I voted against Trump three times, and donated thousands to his opponents. I’d still vote against him today, seeing him as a once-in-a-lifetime threat to American democracy and even to the Enlightenment itself.

But last night I was also grateful to him for overruling the isolationists and even open antisemites in his orbit, striking a blow against the most evil regime on the planet, and making it harder for that regime to build nuclear weapons. I acknowledge that his opponents, who I voted for, would’ve probably settled for a deal that would’ve resulted in Iran eventually getting nuclear weapons, and at any rate getting a flow of money to redirect to Hamas, Hezbollah, and the Houthis.
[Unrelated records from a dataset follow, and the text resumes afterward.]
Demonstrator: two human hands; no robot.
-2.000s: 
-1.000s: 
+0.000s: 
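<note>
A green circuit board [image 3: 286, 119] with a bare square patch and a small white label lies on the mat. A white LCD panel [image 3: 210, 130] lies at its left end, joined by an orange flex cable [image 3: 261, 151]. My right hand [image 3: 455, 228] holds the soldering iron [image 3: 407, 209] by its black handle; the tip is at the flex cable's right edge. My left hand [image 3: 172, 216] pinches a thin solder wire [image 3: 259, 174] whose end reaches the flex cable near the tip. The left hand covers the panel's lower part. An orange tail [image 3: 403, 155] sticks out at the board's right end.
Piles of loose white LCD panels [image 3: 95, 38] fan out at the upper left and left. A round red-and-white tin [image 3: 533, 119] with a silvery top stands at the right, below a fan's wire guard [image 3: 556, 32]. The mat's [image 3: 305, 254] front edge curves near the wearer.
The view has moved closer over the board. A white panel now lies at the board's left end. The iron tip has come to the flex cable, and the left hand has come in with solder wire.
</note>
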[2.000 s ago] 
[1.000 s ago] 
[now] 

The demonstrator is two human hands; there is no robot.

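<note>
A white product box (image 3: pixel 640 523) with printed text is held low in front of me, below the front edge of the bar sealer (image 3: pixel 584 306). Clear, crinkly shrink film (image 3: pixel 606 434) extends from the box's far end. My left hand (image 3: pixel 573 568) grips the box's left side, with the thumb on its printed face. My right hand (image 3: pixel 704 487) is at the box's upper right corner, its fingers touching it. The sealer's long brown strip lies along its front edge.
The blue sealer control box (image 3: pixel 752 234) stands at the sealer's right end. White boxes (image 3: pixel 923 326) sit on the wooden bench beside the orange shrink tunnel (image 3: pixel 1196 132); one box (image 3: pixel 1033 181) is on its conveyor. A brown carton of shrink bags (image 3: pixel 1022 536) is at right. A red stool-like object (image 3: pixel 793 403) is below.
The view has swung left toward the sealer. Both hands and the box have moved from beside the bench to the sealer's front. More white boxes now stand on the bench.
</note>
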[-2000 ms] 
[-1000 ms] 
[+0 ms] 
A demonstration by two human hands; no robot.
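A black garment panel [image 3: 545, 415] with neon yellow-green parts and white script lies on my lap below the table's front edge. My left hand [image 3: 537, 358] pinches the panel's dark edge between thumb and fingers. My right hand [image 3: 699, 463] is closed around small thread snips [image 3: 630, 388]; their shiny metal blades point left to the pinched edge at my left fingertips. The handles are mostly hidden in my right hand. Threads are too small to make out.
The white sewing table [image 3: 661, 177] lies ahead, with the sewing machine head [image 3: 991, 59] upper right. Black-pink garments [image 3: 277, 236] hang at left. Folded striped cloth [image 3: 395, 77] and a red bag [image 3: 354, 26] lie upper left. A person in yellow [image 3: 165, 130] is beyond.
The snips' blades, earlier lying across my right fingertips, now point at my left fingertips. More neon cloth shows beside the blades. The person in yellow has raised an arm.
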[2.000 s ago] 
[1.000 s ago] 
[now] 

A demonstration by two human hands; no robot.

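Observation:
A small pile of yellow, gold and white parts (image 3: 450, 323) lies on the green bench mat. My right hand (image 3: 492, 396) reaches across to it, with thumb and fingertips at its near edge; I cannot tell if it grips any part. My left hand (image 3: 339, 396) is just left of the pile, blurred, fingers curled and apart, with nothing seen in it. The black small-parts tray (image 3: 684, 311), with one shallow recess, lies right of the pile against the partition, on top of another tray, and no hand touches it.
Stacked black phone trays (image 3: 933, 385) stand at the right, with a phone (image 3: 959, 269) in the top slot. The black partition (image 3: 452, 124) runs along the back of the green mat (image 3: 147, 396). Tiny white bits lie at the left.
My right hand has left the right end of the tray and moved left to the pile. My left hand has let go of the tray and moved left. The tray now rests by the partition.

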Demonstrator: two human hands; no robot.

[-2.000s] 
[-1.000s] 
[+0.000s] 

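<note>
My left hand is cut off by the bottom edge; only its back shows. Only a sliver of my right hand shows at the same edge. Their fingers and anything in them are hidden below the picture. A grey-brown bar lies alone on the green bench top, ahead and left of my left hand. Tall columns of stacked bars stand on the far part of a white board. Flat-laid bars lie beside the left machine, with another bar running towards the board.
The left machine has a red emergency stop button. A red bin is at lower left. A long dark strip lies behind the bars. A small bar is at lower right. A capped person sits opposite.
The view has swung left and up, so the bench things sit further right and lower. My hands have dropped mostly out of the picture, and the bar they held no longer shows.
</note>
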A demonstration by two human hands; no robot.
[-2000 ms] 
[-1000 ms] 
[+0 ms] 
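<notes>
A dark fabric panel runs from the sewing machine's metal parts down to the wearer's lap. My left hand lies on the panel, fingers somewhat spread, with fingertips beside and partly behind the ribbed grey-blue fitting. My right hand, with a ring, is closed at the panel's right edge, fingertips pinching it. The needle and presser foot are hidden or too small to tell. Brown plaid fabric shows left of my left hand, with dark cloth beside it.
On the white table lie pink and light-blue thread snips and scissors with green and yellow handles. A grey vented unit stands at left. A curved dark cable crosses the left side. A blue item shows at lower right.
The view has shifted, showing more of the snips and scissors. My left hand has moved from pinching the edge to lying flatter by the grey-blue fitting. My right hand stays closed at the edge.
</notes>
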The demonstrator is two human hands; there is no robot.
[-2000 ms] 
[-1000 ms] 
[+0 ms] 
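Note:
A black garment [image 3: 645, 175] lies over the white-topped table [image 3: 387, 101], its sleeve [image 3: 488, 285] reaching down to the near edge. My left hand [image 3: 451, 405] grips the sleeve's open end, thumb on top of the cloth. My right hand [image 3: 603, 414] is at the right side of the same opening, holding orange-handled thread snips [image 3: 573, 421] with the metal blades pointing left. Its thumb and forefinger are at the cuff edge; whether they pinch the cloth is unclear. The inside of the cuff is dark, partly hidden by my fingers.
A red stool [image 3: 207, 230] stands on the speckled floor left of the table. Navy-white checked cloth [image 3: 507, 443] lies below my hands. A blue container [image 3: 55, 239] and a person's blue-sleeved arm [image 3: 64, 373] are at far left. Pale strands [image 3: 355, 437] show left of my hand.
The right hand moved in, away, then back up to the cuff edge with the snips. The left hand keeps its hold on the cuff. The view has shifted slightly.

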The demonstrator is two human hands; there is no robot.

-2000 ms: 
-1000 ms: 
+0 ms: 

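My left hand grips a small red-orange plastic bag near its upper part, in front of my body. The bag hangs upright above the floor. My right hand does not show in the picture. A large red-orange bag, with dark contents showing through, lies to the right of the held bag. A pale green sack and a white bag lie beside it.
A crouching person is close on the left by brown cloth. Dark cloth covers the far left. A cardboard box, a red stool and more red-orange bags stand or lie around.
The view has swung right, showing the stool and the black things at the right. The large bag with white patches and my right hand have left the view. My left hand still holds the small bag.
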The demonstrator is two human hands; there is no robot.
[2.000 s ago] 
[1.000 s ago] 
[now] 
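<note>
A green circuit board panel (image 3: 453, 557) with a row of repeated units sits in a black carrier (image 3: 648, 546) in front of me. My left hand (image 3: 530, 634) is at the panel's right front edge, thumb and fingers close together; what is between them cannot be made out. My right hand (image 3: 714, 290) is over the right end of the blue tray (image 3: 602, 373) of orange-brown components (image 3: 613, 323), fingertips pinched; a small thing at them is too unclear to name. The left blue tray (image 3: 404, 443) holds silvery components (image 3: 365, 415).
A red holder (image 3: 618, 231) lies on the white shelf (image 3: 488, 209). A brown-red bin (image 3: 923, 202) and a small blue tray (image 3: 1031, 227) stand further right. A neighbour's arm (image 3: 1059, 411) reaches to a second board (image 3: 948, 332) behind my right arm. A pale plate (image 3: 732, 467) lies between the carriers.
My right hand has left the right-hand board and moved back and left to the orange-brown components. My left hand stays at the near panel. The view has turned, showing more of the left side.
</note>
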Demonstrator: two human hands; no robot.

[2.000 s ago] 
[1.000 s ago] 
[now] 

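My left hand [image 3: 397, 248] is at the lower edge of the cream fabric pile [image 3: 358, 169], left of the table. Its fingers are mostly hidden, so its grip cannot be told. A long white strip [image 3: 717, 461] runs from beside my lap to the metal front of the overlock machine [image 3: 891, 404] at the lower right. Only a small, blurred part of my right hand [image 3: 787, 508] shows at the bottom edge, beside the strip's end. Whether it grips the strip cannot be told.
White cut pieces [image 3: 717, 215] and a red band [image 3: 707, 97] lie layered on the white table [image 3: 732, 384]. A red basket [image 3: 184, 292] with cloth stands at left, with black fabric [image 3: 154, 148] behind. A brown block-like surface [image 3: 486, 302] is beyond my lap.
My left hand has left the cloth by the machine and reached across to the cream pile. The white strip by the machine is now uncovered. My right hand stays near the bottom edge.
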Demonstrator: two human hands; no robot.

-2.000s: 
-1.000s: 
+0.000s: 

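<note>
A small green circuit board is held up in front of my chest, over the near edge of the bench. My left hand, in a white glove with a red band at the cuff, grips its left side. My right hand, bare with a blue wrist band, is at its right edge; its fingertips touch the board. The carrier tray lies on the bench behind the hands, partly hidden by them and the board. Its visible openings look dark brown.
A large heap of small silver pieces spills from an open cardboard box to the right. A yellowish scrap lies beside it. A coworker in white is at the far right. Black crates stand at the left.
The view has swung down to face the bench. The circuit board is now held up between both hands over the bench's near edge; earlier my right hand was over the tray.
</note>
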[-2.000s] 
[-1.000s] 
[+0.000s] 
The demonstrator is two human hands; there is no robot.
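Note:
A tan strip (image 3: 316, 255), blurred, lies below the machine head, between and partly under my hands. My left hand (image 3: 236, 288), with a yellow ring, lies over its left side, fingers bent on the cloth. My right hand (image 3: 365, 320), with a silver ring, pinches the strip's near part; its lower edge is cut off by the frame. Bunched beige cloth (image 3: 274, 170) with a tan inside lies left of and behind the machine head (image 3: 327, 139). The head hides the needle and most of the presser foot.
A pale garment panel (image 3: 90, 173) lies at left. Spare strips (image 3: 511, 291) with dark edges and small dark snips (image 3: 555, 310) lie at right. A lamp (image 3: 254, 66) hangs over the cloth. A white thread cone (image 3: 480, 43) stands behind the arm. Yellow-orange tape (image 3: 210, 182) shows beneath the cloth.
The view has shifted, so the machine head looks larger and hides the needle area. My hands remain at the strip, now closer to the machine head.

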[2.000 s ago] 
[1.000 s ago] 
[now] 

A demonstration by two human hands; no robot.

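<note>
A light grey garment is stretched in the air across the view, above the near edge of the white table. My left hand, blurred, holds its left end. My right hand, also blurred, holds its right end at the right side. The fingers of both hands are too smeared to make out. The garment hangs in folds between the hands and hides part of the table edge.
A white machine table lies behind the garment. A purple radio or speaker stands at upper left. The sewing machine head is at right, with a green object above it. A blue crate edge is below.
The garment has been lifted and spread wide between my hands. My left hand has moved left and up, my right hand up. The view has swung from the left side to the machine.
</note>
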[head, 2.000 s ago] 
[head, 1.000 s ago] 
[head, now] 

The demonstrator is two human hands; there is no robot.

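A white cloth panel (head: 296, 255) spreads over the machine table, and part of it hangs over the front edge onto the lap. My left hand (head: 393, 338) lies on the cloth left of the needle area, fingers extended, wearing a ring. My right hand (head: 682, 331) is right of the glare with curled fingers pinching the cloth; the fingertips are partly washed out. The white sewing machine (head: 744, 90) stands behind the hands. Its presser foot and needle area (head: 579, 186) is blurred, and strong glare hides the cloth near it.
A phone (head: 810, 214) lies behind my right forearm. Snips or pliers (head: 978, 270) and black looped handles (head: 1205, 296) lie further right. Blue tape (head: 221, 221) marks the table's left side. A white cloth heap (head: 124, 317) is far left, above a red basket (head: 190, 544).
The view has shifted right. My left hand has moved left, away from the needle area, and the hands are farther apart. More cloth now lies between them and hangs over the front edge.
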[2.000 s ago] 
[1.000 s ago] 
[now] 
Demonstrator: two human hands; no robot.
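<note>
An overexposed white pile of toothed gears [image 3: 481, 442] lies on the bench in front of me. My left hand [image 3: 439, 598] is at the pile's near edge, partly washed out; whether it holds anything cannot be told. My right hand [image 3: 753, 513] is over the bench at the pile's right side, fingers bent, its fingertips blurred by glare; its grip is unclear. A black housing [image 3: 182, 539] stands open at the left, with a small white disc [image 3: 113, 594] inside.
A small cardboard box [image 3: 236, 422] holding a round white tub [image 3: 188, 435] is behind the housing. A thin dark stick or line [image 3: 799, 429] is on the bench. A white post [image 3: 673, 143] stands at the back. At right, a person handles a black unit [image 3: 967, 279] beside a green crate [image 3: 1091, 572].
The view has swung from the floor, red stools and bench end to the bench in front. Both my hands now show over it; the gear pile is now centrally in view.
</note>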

May last night’s events lead to the downfall of the murderous ayatollah regime altogether, and to the liberation of the Iranian people from 46 years of oppression. To my many, many Iranian friends: I hope all your loved ones stay safe, and I hope your great people soon sees better days. I say this as someone whose wife and 8-year-old son are right now in Tel Aviv, sheltering every night from Iranian missiles.

Fundamentally, I believe not only that evil exists in the world, but that it’s important to calibrate evil on a logarithmic scale. Trump (as I’ve written on this blog for a decade) terrifies me, infuriates me, and embarrasses me, and through his evisceration of American science and universities, has made my life noticeably worse. On the other hand, he won’t hang me from a crane for apostasy, nor will he send a ballistic missile to kill my wife and son and then praise God for delivering them into his hands.


Update: I received the following comment on this post, which filled me with hope, and demonstrated more moral courage than perhaps every other anonymous comment in this blog’s 20-year history combined. To this commenter and their friends and family, I wish safety and eventually, liberation from tyranny.

I will keep my name private for clear reasons. Thank you for your concern for Iranians’ safety and for wishing the mullah regime’s swift collapse. I have fled Tehran and I’m physically safe but mentally, I’m devastated by the war and the internet blackout (the pretext is that Israeli drones are using our internet). Speaking of what the mullahs have done, especially outrageous was the attack on the Weizmann Institute. I hope your wife and son remain safe from the missiles of the regime whose thugs have chased me and my friends in the streets and imprisoned my friends for simple dissent. All’s well that ends well, and I hope this all ends well.